I promised, on the eve of sleep, that I would tell him the story of Gawain and the Green Knight tomorrow. Okay...technically, I said I would tell him the story of the Black Knight (with either Arthurian Perceval or Welsh Yvain), but I think Gawain is a much more compelling tale. It has an appropriately happy ending and some good life lessons, aside, of course, from that whole idea of entering into wagers that involve letting a mysterious knight attempt to sever your head with his giant sword.

Any good younger-ish Arthurian tale books? I know the stories fairly well, but haven't found a good - a really GOOD - collection of tales yet. So I just...filter them through my own mischievous narratives in a manner that is, ideally, not going to cause too much trauma. And, in the case of Gawain, I will wait until he is a little older to initiate a discussion about the multilayered symbolism throughout, its fascinating dichotomous comparisons of nature and chivalry, and the various interpretations as seen through several different lenses, not least interesting of which would be perspectives dealing with feminism and homosociality.

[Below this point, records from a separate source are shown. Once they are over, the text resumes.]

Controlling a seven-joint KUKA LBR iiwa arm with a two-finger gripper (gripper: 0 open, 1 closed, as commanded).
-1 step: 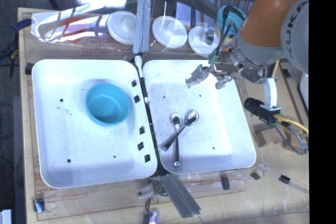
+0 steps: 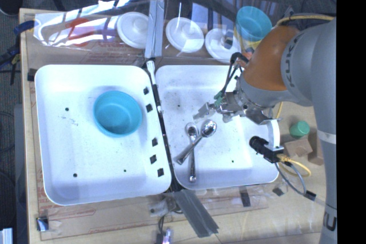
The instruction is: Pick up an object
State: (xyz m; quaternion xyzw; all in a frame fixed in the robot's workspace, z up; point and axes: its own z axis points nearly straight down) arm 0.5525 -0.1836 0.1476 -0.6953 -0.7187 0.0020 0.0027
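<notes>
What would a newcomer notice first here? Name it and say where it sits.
The blue bowl stands out most, sitting upright in the left bin. In the right bin, two metal spoons lie crossed near the middle. The grey arm with its orange band reaches in from the right, its gripper hanging just above the spoons.

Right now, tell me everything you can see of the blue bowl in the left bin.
The blue bowl is a round, light blue bowl with a smooth, plastic-looking surface. It stands upright with its opening facing up, and nothing can be seen inside it. It rests on the floor of the left white bin, towards the bin's upper middle, apart from the walls. Nothing else touches it; the gripper is over the right bin, near two crossed metal spoons.
</notes>
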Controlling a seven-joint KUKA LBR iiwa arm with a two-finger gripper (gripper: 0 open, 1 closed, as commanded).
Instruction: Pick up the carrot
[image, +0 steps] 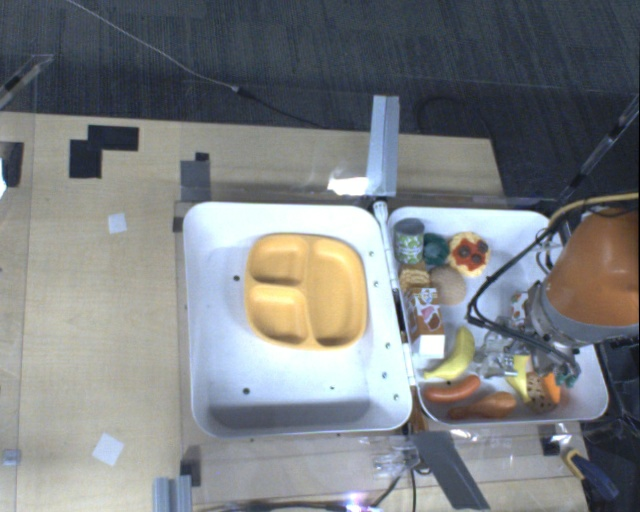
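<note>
Orange-banded wrist (600, 275) uppermost; gripper (508, 358) beneath, spread impossible to tell. Carrot (553, 392) just right of gripper, apparently unheld. Approach step, probably; next: centring over carrot, descending, closing.

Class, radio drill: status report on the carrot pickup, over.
Hand low over right bin. Likely carrot beside it, lying in bin's near-right corner. Banana and yellow piece crowd close.
</note>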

I think at this point, it has more to do with the fact that there's knights and big swords.


1. A giant (green knight) shows up at King Arthur's court on New Year's Day and challenges everyone to a friendly game: a single knight may strike him...but he will return to do the same to that knight in one year's time at the Green Chapel.

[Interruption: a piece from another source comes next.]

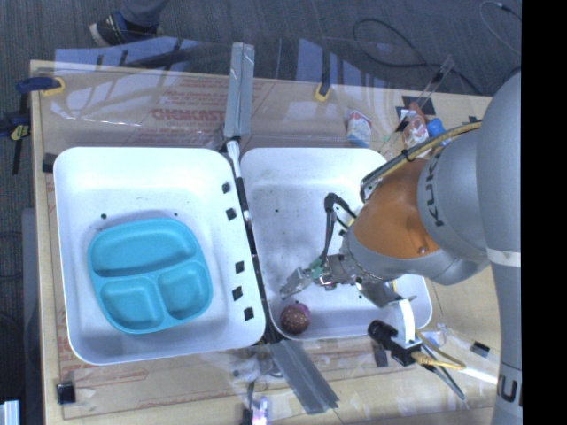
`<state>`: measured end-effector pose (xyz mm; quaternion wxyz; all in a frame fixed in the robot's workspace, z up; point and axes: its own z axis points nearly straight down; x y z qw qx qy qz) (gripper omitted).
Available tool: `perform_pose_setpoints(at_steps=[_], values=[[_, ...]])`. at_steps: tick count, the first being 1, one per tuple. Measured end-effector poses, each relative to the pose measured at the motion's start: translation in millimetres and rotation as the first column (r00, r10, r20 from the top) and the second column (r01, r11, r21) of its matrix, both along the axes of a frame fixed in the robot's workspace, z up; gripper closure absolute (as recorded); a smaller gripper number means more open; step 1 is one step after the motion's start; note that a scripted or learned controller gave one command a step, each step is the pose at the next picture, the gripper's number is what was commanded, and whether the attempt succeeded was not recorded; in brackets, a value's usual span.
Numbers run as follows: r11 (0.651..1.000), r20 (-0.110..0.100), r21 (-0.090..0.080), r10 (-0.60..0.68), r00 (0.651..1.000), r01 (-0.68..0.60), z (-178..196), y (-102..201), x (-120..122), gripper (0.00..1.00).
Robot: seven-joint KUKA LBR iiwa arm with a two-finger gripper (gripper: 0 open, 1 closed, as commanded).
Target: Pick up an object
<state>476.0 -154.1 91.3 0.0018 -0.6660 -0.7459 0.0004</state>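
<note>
Lower middle of the frame, right-hand bin (266,184): one small, round, dark reddish object (295,317), lying on the bin floor near the bottom wall and close to the divider between the two bins. Being roughly ball-shaped, it shows no clear long axis or pointing direction.

Just above and right of it: gripper (306,280), low in the same bin, reaching leftward from the arm (416,211), grey with an orange band, which enters from the right. Whether the gripper is released or clenched I cannot tell; it stands apart from the round object, nothing visibly grasped.

Left-hand bin (71,175): one blue tray (149,274) with three compartments, flat on the floor, lower left of the frame.

Wooden surface (292,104): small packets and wrappers (359,127) beyond the right bin, upper right.
</note>
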Motion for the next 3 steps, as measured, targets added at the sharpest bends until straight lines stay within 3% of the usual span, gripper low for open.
perform_pose_setpoints(at_steps=[1,2,3], values=[[1.000,0.001,-0.001,-0.021,1.000,0.021,0,-17,69,0.00],[0.950,0.000,0.001,0.311,0.950,-0.311,0,4,0,0.00],[0.942,0.003,-0.002,0.335,0.942,-0.335,1,-37,99,0.00]])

2. Sir Gawain accepts. He neatly beheads him. The Green Knight picks up his head, gets on his horse, and departs.

3. A lot happens in between. A few day's before the next New Year's, Gawain sets off to keep his end of the bargain. Along the way, he hangs out with a really nice couple in their castle and deals with some ethical quandaries.

4. He finally meets up with the Green Knight on New Year's Day and...

5. You really have to just read the story, with all the details. It's a great one. And it's a happy ending, depending on your perspective.